§ **Task objective**:
Check every line below for the string "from", and copy the lines that contain it.

§ **Provided data**:
———
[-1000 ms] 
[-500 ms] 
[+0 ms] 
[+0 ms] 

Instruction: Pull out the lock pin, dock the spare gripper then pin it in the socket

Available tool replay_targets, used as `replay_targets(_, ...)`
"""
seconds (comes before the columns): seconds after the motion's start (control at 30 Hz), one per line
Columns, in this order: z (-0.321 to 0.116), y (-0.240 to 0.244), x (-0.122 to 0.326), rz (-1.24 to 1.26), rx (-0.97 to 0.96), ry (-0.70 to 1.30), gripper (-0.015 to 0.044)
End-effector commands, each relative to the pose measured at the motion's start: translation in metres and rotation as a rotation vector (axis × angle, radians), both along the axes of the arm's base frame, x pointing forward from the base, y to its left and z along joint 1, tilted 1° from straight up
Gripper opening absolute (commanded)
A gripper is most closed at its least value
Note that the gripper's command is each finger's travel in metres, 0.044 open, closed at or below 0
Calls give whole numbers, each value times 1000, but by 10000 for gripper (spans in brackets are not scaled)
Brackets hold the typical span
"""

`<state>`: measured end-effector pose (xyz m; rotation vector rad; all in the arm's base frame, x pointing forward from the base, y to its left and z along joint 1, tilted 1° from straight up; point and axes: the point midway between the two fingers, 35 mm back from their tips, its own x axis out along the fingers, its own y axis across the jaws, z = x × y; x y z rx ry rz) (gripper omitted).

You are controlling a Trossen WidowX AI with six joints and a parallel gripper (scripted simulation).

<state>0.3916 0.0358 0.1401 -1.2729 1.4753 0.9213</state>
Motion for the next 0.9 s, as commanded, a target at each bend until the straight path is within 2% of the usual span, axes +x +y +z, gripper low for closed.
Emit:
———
§ **Task output**:
End-effector commands, each relative to the pose measured at the motion's start: translation in metres and rotation as a rotation vector (axis × angle, radians), both along the axes of the arm's base frame, x pointing forward from the base, y to its left and z along joint 1, tilted 1° from straight up
`<state>`: measured end-effector pose (xyz m; rotation vector rad; all in the arm's base frame, x pointing forward from the base, y to its left and z along joint 1, tilted 1° from straight up; point and axes: the point midway between the two fingers, 35 mm back from their tips, its own x axis out along the fingers, its own y axis across the jaws, z = x × y; x y z rx ry rz) (gripper omitted).

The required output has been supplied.